À l’image d’une carte heuristique***, l’artiste fonctionne par association d’idées. Chaque photographie puise son inspiration dans des terreaux toujours renouvelés, et les dispositifs qui en résultent sont par essence évolutifs et nourris de références variées. La photographie de Vincent Chevillon est quant à elle puissante ; la lumière sculpte les formes et les contrastes, créant des images d’une monumentale fragilité.
* ANTHROPOCÈNE : impact de l’homme : période actuelle des temps géologiques, où les activités humaines ont de fortes répercussions sur les écosystèmes de la planète (biosphère) et les transforment à tous les niveaux. On fait coïncider le début de l’anthropocène avec la période de la révolution industrielle, au 18è siècle (Larousse).
** ARCHIPÉLAGIQUE : relatif à un archipel. Eau baignant les archipels et dont le régime juridique est comparable à celui des eaux territoriales (Universalis).
*** CARTE HEURISTIQUE : diagramme qui représente les connexions de sens entre différentes idées, les liens hiérarchiques entre différents concepts. Synonymes : carte des idées, schéma de pensée, « mindmap », carte mentale, arbre à idées.
ATELIER “MISE EN BOÎTE”
Les photographies de Vincent Chevillon sont souvent compartimentées en de multiples espaces, à l’image des boîtes d’entomologie contenant les papillons et les insectes dans les musées, ou des sites de carroyage* lors de recherches archéologiques. Cette répartition permet à l’artiste d’évoquer ces dispositifs de muséographie ainsi que l’archéologie, mais crée également une impression d’étrangeté.
Après la mise en place d’un studio de photographie au sein même de l’exposition (selon l’âge des participants, cette mise en place était faite par les jeunes ou par Stimultania en amont), les participants réfléchissaient à une mise en scène leur permettant de ne révéler que des parties fragmentées de leur corps au moyen d’un mobilier divisé en cases. À l’aide des outils mis à disposition par Stimultania, ils pouvaient travailler sur les contrastes et la lumière dans leurs photographies et ainsi s’approprier la dimension technique d’une prise de vue. À l’image de réels archéologues, les participants plaçaient également un mètre à ruban à côté de leur composition finale pour s’immerger dans un contexte de fouille archéologique.
* CARROYAGE : en archéologie, le carroyage est une technique de quadrillage permettant de localiser l’endroit d’où a été extrait un objet, et de dresser la cartographie du lieu des fouilles (Wikipédia).
ATELIER “DESSINE-MOI UNE CHIMÈRE”
Dans cette exposition, l’artiste Vincent Chevillon présente plusieurs squelettes d’animaux mystérieux et imposants ; sur les photographies, les différentes parties du corps des créatures sont réparties dans plusieurs cases.

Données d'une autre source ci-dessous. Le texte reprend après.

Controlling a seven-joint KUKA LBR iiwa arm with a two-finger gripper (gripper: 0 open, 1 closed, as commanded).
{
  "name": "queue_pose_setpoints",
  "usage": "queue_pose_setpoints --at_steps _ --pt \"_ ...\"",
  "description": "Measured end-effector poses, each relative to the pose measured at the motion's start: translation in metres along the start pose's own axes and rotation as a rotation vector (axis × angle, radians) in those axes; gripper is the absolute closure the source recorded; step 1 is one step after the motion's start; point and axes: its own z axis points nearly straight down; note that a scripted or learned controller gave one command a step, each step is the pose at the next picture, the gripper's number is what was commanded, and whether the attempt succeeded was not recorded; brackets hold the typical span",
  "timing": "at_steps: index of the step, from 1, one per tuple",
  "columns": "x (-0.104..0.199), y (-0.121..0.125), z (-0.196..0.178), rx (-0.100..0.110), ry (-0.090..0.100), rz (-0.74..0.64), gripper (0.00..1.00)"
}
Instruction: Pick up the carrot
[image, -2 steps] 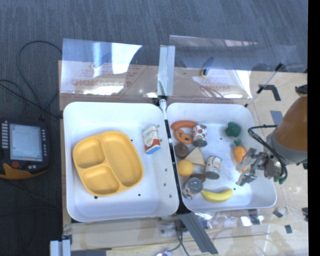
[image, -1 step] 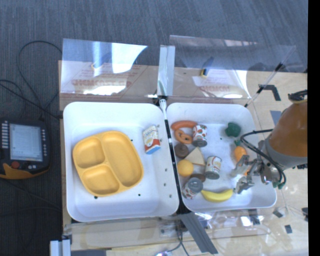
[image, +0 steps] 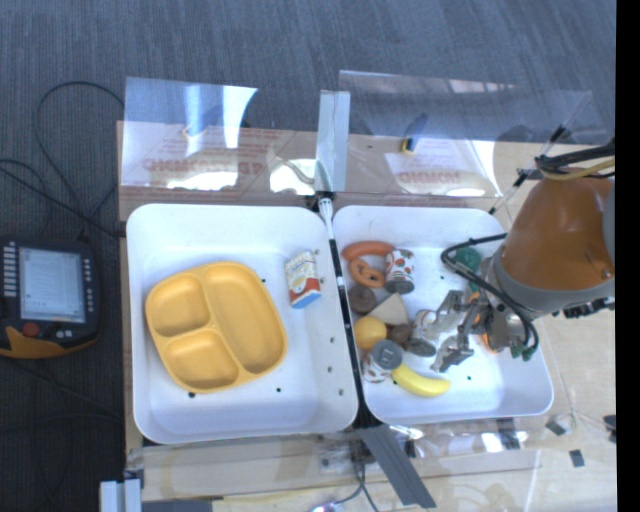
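Over the right bin (image: 520, 395), low among the toys: gripper (image: 450, 338) with jaws apart, nothing clamped between. Just to the right of the jaws, beside them and not between: carrot (image: 491, 339), partly hidden under the wrist. Near, on the left: banana (image: 421, 381).

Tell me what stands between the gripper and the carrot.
Nothing visible. The carrot, partly hidden by the arm, lies right beside the gripper in the right bin; the banana lies on the gripper's other side.
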Motion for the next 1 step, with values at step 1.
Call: queue_pose_setpoints --at_steps 1 --pt "0.0023 -0.0034 0.0031 0.001 0.007 0.006 0.00"
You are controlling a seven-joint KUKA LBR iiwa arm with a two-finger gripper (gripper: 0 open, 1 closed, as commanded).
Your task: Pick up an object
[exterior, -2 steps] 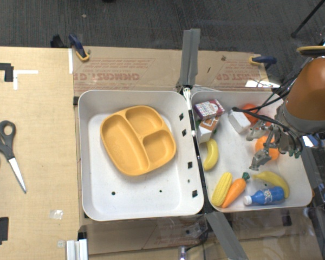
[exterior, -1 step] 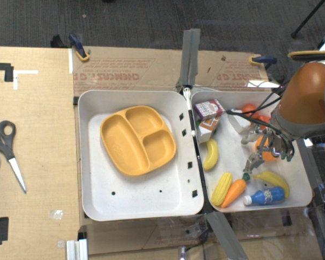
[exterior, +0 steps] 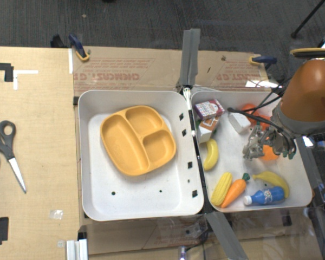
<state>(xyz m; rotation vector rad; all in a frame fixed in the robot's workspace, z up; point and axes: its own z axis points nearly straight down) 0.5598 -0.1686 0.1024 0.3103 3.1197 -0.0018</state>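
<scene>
My gripper (exterior: 253,149) hangs low over the middle of the right bin (exterior: 300,200), with the orange-banded arm (exterior: 310,93) above it at the right edge. An orange round toy (exterior: 270,153) lies just right of the fingers, touching or very close. Around it lie a yellow banana (exterior: 210,154), a corn cob (exterior: 222,188), a carrot (exterior: 235,191), a second banana (exterior: 275,180), a blue and white bottle (exterior: 265,197), a purple-topped carton (exterior: 208,114) and a white block (exterior: 239,122). Nothing shows between the fingers.
The left bin (exterior: 92,199) holds a yellow divided plate (exterior: 137,139). Scissors (exterior: 10,150) lie on the wooden bench at far left. Cardboard and blue clamps (exterior: 78,47) run along the back of the bins.
</scene>
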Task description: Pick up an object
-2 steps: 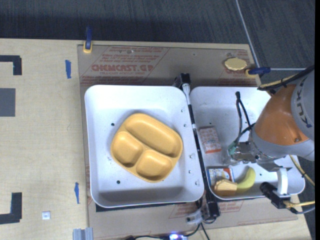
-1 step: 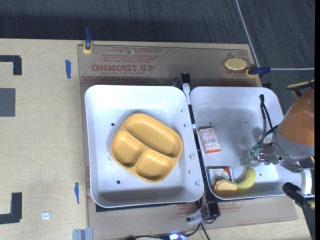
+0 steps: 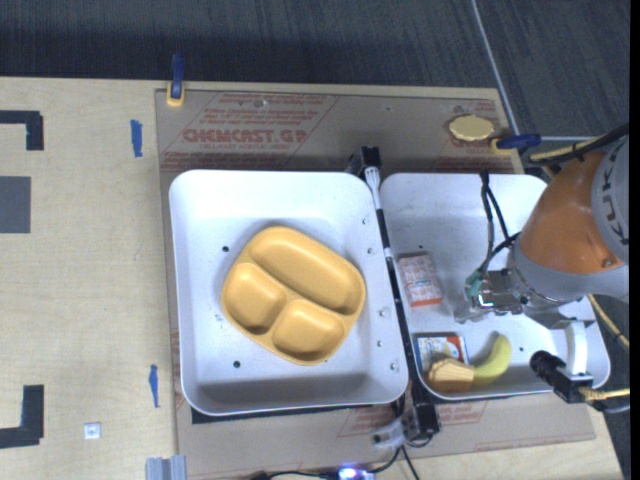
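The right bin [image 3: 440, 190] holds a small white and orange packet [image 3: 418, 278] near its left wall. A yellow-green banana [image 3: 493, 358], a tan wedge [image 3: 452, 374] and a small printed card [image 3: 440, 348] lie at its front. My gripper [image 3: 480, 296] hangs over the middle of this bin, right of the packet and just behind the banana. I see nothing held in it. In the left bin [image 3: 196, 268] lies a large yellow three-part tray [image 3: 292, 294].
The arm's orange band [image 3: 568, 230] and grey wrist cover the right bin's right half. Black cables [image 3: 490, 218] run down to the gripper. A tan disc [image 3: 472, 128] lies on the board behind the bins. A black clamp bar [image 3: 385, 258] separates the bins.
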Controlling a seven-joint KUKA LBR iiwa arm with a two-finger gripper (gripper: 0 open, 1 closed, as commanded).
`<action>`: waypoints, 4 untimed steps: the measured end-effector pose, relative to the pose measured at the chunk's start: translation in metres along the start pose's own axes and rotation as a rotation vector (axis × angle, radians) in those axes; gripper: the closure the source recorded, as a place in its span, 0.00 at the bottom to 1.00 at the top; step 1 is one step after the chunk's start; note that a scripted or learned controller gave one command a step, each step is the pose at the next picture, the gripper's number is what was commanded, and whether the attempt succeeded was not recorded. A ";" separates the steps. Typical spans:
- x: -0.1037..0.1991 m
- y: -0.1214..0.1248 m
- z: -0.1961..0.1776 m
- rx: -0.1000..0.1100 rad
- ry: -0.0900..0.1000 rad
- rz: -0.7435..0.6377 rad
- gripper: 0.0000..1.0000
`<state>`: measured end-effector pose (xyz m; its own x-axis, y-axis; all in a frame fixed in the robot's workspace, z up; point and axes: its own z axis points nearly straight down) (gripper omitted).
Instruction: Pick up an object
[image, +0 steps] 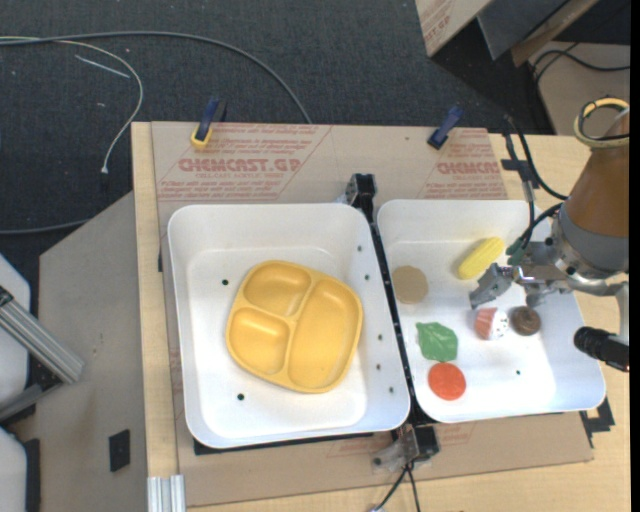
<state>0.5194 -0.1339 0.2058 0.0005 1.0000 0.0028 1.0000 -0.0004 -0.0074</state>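
Orange-banded grey arm (600, 215); gripper (508, 287) seemingly dull metal.

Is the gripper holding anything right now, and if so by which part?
Nothing visibly held. The gripper hangs over the right bin, close above the white-and-red piece and beside the yellow piece; no object sits between its jaws.

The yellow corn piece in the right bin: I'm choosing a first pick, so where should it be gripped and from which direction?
Probably across the middle of the yellow corn piece, coming straight down. It lies flat, tilted diagonally, so the fingers should close across its narrow width. It sits apart from the tan disc, with bare bin floor along both long sides.
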 end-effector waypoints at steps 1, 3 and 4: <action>-0.003 -0.004 0.062 0.000 0.000 0.000 0.00; -0.003 -0.003 0.086 -0.010 -0.002 0.001 1.00; -0.007 -0.008 0.041 -0.011 -0.004 0.000 1.00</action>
<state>0.5116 -0.1408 0.1649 0.0006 1.0000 -0.0010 1.0000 -0.0006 0.0039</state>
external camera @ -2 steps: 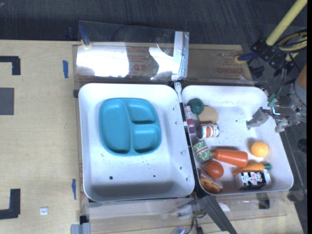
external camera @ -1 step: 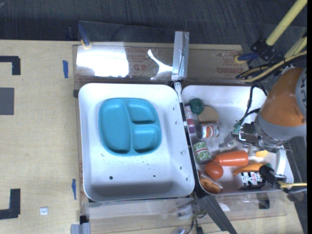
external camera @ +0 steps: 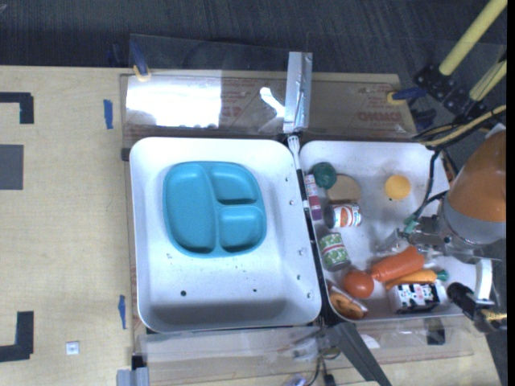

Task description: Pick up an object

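The grey arm with its orange band enters from the right and hangs over the right rim of the right-hand shallow white bin (external camera: 366,153). Its claw (external camera: 418,233) is low at that bin's right side, but the wrist body covers most of it, so I cannot tell how it is set, and nothing can be made out in its hold.

The likely pick lies just below and to the left of the claw: a long orange plastic carrot (external camera: 398,264), resting flat on a slant, near enough that it may touch the claw's tip. Just below that sits a small white carton with black print (external camera: 416,296). Further left of the claw are a round red-orange tomato-like toy (external camera: 359,283), 2 small labelled cans (external camera: 346,215) and a dark green ball (external camera: 323,174). A yellow ball (external camera: 397,186) lies above and left of it.

These toys crowd the lower half, which probably explains the low approach from the bin's edge.

Well to the left, the other white bin (external camera: 153,292) holds a blue 3-section plastic tray (external camera: 193,207), apart from the work.
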`<action>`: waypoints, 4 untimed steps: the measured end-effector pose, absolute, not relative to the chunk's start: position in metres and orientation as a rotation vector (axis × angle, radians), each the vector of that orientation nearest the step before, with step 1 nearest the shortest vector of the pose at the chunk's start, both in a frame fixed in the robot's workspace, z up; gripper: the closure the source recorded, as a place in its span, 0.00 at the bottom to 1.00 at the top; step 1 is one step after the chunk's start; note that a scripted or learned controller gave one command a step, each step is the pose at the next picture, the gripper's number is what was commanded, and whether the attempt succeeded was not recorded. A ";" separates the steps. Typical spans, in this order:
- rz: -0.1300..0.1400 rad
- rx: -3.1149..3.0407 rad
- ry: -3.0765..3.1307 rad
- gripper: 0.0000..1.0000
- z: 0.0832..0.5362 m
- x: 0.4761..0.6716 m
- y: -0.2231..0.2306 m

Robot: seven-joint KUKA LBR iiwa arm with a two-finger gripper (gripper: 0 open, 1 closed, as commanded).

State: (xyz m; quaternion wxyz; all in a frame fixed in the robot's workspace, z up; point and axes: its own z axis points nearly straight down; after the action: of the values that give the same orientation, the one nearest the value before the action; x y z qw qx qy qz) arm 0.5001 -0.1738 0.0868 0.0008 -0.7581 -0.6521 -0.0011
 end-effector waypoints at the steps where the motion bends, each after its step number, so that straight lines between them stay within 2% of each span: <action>1: 0.001 -2.448 -1.967 0.00 0.100 0.534 -0.159; 2: 0.004 -2.249 -2.187 0.00 0.095 0.528 -0.185; 3: -0.001 -2.243 -2.203 0.00 0.130 0.604 -0.201; 4: -0.001 -2.050 -2.387 0.00 0.178 0.644 -0.207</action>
State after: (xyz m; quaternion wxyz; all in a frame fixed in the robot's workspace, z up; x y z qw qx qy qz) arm 0.6445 -0.2072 0.1781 -0.0023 -0.6515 -0.7587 -0.0004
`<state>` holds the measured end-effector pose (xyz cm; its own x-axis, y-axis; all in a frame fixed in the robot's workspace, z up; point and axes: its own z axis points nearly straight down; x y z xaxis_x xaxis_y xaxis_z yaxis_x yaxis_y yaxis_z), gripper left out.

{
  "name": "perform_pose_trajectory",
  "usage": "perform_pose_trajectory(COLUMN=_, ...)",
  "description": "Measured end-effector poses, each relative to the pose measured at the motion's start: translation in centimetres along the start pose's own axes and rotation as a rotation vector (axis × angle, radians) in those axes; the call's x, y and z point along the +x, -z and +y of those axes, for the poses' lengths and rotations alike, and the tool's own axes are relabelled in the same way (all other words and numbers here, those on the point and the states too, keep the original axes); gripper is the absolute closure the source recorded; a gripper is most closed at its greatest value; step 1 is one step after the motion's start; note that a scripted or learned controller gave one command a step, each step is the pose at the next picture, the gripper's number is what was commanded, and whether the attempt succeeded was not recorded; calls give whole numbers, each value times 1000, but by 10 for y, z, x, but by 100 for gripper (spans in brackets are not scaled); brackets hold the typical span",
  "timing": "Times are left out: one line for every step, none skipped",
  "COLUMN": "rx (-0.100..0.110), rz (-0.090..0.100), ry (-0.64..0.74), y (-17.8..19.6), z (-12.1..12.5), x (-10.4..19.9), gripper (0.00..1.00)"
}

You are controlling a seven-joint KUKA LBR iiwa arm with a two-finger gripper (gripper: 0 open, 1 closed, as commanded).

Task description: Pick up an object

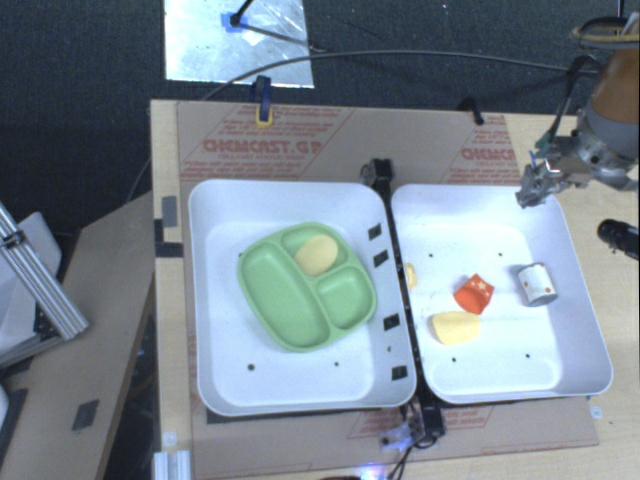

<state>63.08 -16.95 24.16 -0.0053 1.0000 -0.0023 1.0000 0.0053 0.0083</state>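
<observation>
The right bin (560, 368) holds a small red object (474, 293), a pale yellow piece (455, 327) just below it, and a silver-white can (536, 284) lying on its side to the right. My gripper (534, 190) hangs over the bin's far right rim, well above and apart from all three. Nothing shows between its tips.
The left bin (230, 368) bears a green divided plate (290, 318) with a yellow food piece (317, 255) in its top compartment. Black clips line the seam between the bins. A tiny yellow bit (410, 276) lies by the right bin's left wall.
</observation>
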Motion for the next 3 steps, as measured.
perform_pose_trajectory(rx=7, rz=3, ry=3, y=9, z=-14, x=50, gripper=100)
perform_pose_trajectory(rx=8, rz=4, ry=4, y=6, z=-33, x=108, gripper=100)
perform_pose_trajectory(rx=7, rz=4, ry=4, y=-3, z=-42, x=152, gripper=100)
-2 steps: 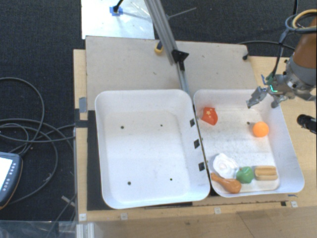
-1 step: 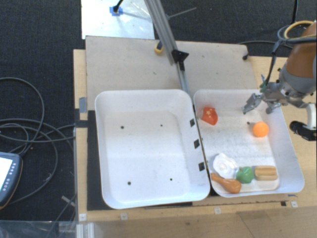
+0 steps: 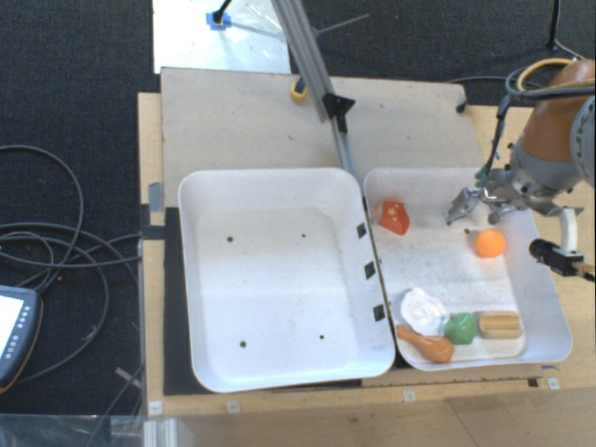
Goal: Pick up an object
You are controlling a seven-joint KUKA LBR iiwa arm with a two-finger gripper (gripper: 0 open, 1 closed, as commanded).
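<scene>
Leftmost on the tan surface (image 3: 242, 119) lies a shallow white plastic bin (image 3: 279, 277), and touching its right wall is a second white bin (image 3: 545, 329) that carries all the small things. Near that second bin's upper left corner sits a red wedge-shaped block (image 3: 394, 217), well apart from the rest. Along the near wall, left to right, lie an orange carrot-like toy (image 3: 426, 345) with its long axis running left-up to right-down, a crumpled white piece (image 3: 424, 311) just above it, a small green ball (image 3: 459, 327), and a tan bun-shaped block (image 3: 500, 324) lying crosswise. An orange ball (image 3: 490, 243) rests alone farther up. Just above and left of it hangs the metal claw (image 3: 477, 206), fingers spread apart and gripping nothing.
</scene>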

Dans un premier temps, les enfants étaient amenés à deviner de quel animal provenait l’un des squelettes. Ils l’étudiaient et interprétaient ce qu’ils voient. Puis, répartis en petits groupes de trois, ils dessinaient chacun une partie de cet animal (tête, milieu du corps, arrière du corps), et assemblaient les différentes parties de l’animal pour créer des chimères colorées et étranges.
Lors de la dernière partie de l’atelier, les enfants retournaient devant la photographie du squelette sélectionné pour découvrir de quel animal il s’agissait réellement, ceci grâce aux explications de la médiatrice.
Enfin, selon le niveau des enfants, ils photographiaient leur création à côté du squelette d’origine, en travaillant sur la profondeur de champ et la notion d’échelle, afin d’aborder des pratiques photographiques de base.